Since OpenAI’s ChatGPT kicked off the generative AI boom in 2022, it’s clear that creating accurate, reliable, and efficient AI models requires plenty of the right data. The problem is that the best data, especially “expert” data specialized in certain fields like health and finance, is in short supply. While AI companies mine fresh information from the internet, AI models are constantly hungry and need to be fed.
San Francisco-based startup Gretel AI has long believed that the most satisfying solution is to create fake food that tastes as good as the real thing. The company helps clients like EY, Google, and the U.S. Department of Justice generate synthetic data: artificially generated data that mimics the characteristics of real-world data. And it’s becoming increasingly easy to make. For example, Gretel today announced the broad availability of a generative AI-powered system that can create synthetic datasets of tabular data, such as text and numeric data arranged in columns and rows like an Excel spreadsheet, with just natural language prompts like those used in ChatGPT.
Let’s say a bank wants to create a synthetic dataset that resembles its own customer data but doesn’t contain any real personal names or information. Using Gretel’s Navigator product, the bank can instruct the system to create millions of fictitious names, identities, dates, amounts, and account balances based on, say, Gretel’s dataset or the bank’s own data. The resulting computer-generated data doesn’t contain any real customer information, so Gretel claims it doesn’t violate customer privacy and can generate enough data to train powerful, accurate models.
Synthetic data will become popular in 2024 as data scarcity forces companies to look to other sources to build general models or tweak them for specific tasks, said Ali Golshan, co-founder and CEO of Gretel. luckGolshan, who previously co-founded two security-focused startups, noted that the company started in 2020 as a way to generate privacy-conscious data (the name Gretel comes from the classic story of Hansel and Gretel, who left breadcrumbs to find their way home). The company “wanted to stop people from leaving digital breadcrumbs,” while also giving developers a way to access useful data, especially in highly regulated industries.
“We hadn’t really thought about the situation of data scarcity before. That was our ChatGPT moment,” he said. But now data scarcity, along with data privacy and security, are why companies are turning to synthetic data as an option for training AI models.
Golshan emphasizes that generating synthetic data isn’t about spitting out a ton of low-quality, useless data (think Reddit posts). “People think synthetic data is interchangeable with fake data or junk data and that we need more of it,” he says. “That’s what creates this spiral of harmful illusions and hallucinations. There has to be a quality piece.” He adds that what will drive business over the next 20 years is big AI investments built on “messy, public, privacy-invading data” and “pairing that with sensitive, proprietary, domain-specific data that’s unique and can drive models forward.”
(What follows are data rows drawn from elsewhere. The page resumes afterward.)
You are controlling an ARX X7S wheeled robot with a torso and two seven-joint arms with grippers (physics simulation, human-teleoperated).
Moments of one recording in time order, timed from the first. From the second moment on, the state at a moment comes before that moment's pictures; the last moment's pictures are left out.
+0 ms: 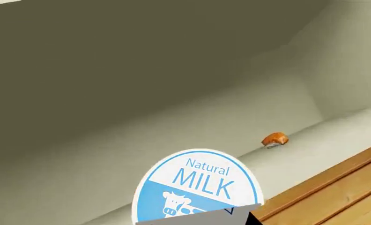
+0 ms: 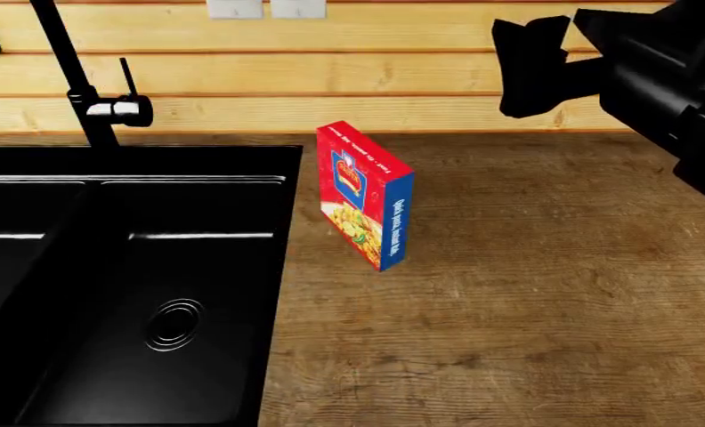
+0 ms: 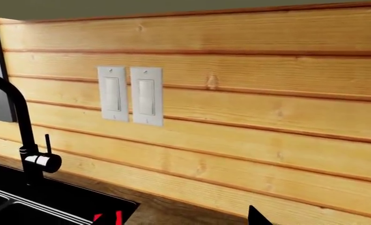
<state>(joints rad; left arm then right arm) -1.91 -0.41 0.50 0.23 -1.24 -1.15 -0.63 1.26 0.63 -0.11 -0.23 1.34 1.21 0.41</state>
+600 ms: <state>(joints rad) -2.08 -0.28 0.71 -0.26 -0.94 -0.97 -0.33 1.24 0.62 -0.15 -0.23 1.33 1.20 0.43</state>
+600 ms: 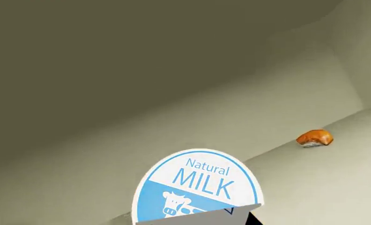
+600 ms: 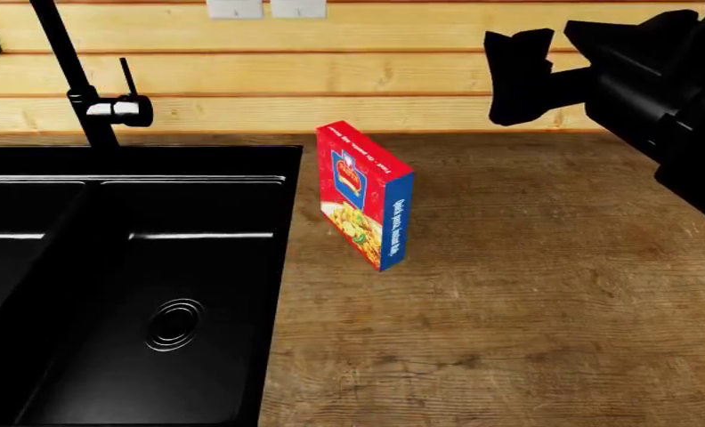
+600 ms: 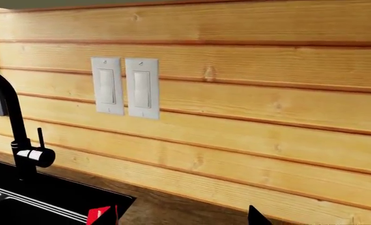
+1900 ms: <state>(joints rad) -2.36 -0.01 0.81 -1.19 -0.71 -0.75 0.15 1.21 0.63 -0.17 -0.21 1.30 1.15 0.41</state>
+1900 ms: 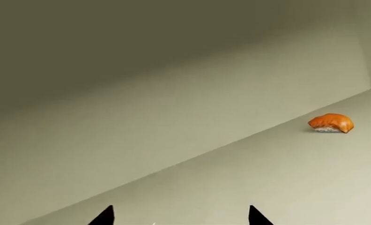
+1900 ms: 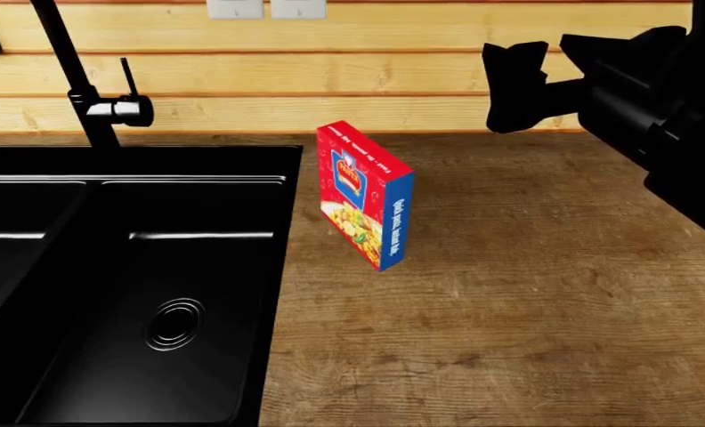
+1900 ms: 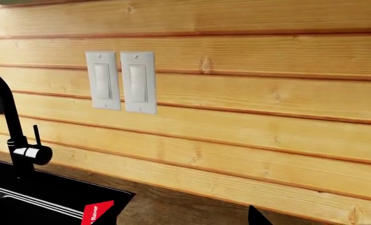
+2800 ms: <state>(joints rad) -2.31 -0.15 0.90 -0.82 -0.91 -0.75 0.01 1.26 0.64 -0.20 -0.20 1.31 1.15 0.41</state>
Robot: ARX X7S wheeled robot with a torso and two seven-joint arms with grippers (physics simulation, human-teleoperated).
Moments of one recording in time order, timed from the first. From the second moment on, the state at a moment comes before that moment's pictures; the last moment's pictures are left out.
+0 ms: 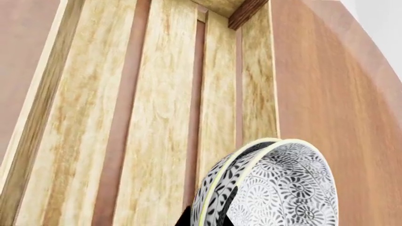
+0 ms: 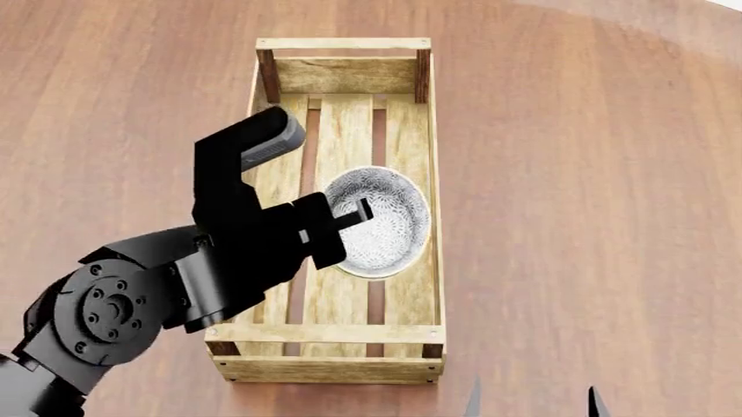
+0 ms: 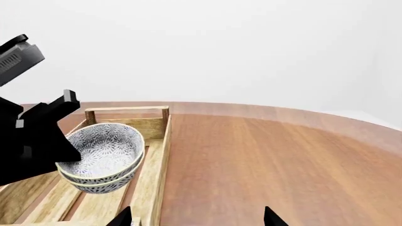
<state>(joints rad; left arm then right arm) -1.19 -0.03 0.71 -0.84 -1.39 -0.53 -0.48 -0.01 0.45 -0.45 -0.09 0.29 -0.39 0.52</state>
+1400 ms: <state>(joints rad) -1.35 -0.02 1.64 -1.05 -2.03 -0.16 -0.24 0.01 0.44 -0.46 -0.01 0.30 -0.41 0.52</state>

He also pushed back against the idea that synthetic data is “not as good” as real data, and the potential dangers of AI training itself on its own illusions and misinformation. Because the company primarily serves businesses, organizations and governments, Gretel’s work typically starts with a seed of data that a company already has, such as patient data, fraud data or transactional data. “That acts as the boundary and the gate for how you build the rest of your data,” he said.
Gretel’s latest product enables companies to generate data on topics where information is scarce. The company’s technology focuses on very specific data to improve individual tasks within a client’s internal systems, rather than generating problematic data based on millions of pages scraped from the internet.
Gretel isn’t the only company trying to corner the market in generating synthetic data to train AI models: startups like SynthLabs, Synthetaic, and Clearbox AI are vying to provide companies with all the data they need (i.e. computer-generated data).
This got Golshan and his co-founders thinking about the future. Golshan says that soon, companies will be able to make money by making synthetic data trained on their own proprietary datasets available for purchase by others. For example, organizations that have lots of data but haven’t built AI models could sell access to their data to other companies to help train their synthetic data.
To that end, Golshan said Gretel’s next big move is to build a synthetic data and model exchange: “We’re going to enable companies and customers to train models on their own data, have mathematical guarantees that the data is secure, and then allow someone to ‘subscribe’ to that model, generate data, and pay only for what they use,” he explained.
This will take Gretel to a new level of “providing a secure interface for private data, eliminating exploitative approaches to data mining and collection,” he added. It will also mean that companies like Antropic and OpenAI, which have built huge AI models on huge amounts of data, will no longer need to enter into licensing agreements with each company that wants to obtain the data, he said.
In terms of funding, Gretel closed its Series B round in 2021, bringing its total to $68 million. Golshan said the startup has plenty of funding left and “still has about two years to go.” But in this “moment” for synthetic data, he said he sees an opportunity to build the next Databricks or Snowflake (the two biggest data cloud platforms) or even OpenAI.
“We’re pretty aggressive with this because we have a big influence,” he said. “We envision building a secure, high-quality, next-generation data business, and this is a huge opportunity given the need.”